Click the spreadsheet to view what I have! Accepting trades!


----------



## cass. (Feb 9, 2017)

It's not allowed to publicly advertise the selling of cards, as per the Post Office rules thread.
http://www.belltreeforums.com/showthread.php?335075-Amiibo-Card-Post-Office-Rules-amp-Information
You also have several threads posted in this section (most mere days apart)- you are only allowed to have one thread. If you want to bump an older thread of yours up so people can see it again, just post a new comment to it. Please stop spamming the Post Office with new threads.


----------



## vinamae (Feb 9, 2017)

I've edited the post and took that info off, my apologies.


----------



## tolisamarie (Feb 22, 2017)

I need Jabob, Murphy, Candi and Cleo.
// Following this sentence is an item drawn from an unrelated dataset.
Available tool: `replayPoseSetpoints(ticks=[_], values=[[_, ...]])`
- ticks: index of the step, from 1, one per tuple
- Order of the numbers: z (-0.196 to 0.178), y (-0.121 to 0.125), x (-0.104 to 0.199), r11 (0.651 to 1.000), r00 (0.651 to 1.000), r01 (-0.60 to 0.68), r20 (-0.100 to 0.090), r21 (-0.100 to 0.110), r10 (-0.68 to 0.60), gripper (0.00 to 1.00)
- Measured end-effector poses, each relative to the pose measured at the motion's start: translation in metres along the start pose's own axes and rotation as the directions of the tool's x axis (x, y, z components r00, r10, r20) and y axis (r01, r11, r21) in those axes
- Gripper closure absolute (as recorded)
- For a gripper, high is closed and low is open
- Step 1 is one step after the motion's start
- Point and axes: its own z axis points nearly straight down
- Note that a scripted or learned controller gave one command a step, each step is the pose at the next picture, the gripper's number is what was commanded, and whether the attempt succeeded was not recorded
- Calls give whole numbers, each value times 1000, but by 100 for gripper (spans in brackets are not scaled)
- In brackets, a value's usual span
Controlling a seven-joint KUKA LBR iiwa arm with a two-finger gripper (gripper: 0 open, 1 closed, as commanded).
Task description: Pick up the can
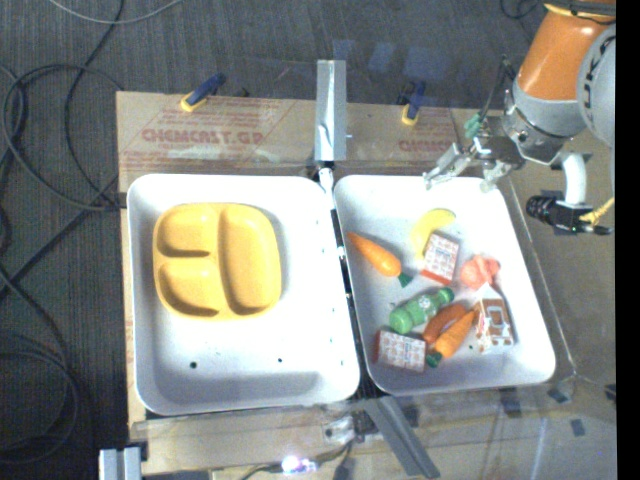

I will trade you four of any of these:

Hopkins
June
Piper
Tybalt
Sylvana
Boris (2)
Ursala
Maddie
Bitty
Maggie
Sandy
Louie
Bea (2)
Boots (2)
Spike (2)
Norma (2)
Olive


----------



## evetype (Feb 22, 2017)

Do you need #190 - Vesta and/or #251 - Chester? I'm interested in #297 - Apollo, #115 - Butch, #063 - Mint, and #050 - Punchy.


----------



## Sheando (Feb 23, 2017)

I need 56 Bangle and WA24 Murphy. Do you need 217 Jingle, 232 Canberra, 254 Greta, 262 Blanche, WA48 Cleo, 25 Plucky, or 21 Boyd?


----------